Could you return every line of the records below that contains the word "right"?

━━━━━ The data

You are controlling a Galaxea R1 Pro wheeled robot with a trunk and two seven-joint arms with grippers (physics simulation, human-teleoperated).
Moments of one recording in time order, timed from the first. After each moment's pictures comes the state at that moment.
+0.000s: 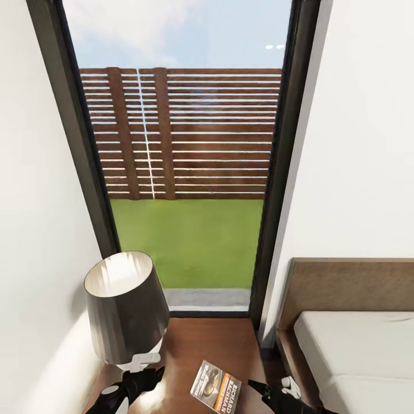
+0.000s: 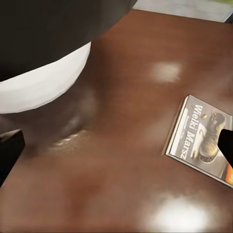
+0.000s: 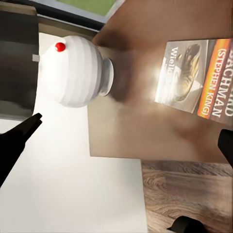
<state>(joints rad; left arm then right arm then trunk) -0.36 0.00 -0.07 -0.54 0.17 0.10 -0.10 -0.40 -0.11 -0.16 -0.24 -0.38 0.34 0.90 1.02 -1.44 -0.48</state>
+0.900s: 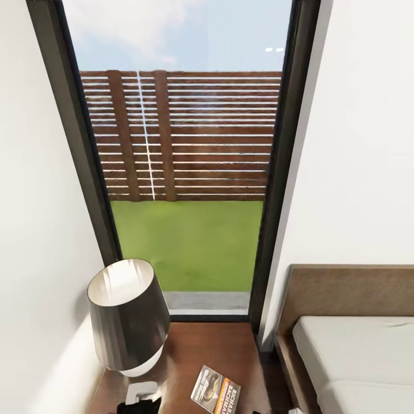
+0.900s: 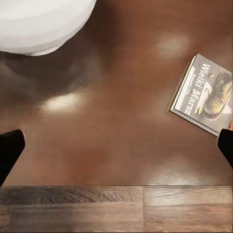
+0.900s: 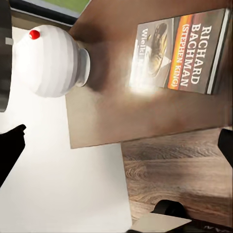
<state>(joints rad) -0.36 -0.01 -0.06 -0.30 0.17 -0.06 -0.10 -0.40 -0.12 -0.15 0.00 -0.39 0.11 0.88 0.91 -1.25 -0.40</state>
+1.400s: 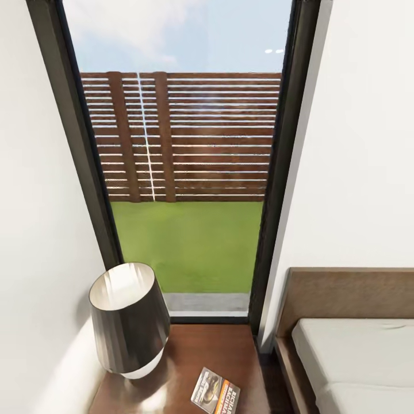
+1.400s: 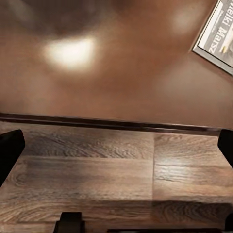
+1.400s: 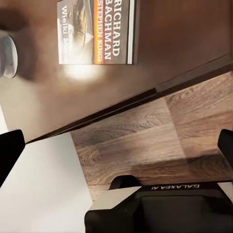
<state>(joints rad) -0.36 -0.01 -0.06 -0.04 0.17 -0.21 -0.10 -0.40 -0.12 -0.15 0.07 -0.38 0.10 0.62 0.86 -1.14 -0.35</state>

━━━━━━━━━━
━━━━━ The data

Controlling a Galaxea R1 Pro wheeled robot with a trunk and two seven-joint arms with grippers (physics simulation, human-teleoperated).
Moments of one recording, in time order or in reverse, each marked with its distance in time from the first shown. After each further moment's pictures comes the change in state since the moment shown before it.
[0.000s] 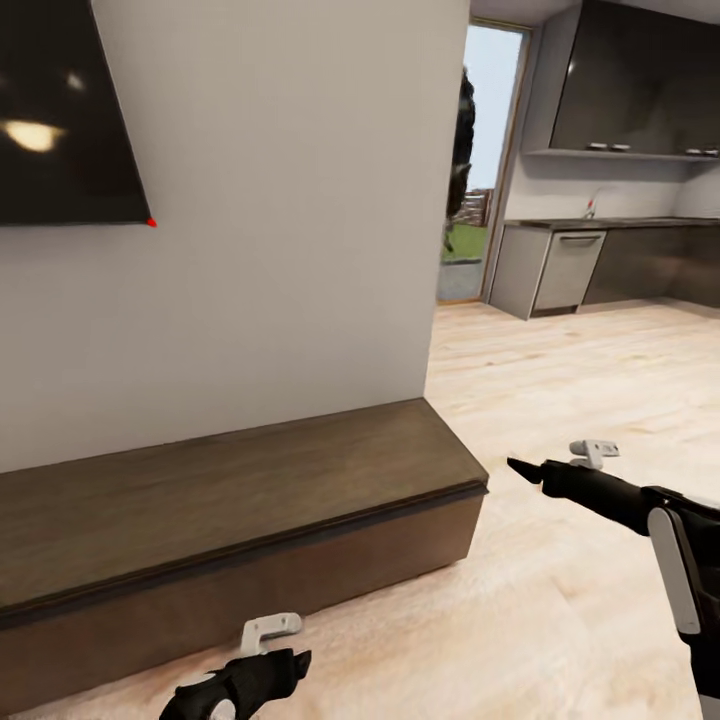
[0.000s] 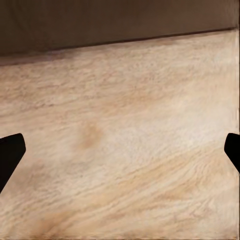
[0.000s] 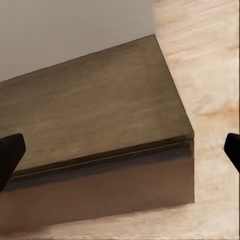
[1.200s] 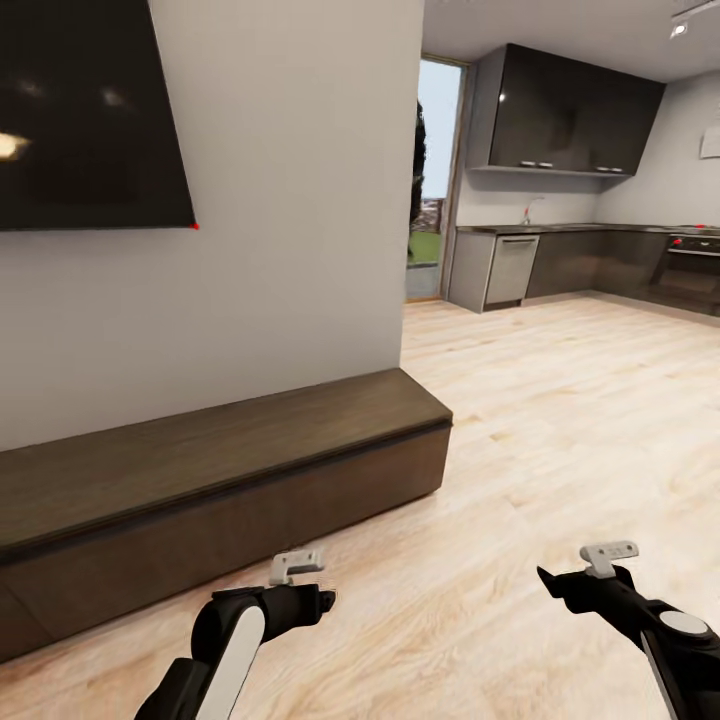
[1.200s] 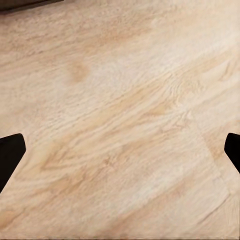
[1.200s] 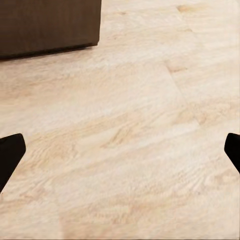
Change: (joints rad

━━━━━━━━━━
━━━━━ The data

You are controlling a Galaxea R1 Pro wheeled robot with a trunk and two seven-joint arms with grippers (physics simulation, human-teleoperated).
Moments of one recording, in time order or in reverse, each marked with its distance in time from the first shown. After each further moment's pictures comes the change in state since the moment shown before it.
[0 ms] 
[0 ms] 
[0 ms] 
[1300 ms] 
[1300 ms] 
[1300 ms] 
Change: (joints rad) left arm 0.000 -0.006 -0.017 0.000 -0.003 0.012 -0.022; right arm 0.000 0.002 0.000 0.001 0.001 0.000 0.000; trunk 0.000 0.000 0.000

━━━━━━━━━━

→ Output for this task
<state>(joints rad; left arm then right arm then trunk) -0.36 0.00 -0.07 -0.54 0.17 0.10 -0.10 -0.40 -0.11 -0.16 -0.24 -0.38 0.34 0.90 1.02 -1.44 -0.48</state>
Change: (joints rad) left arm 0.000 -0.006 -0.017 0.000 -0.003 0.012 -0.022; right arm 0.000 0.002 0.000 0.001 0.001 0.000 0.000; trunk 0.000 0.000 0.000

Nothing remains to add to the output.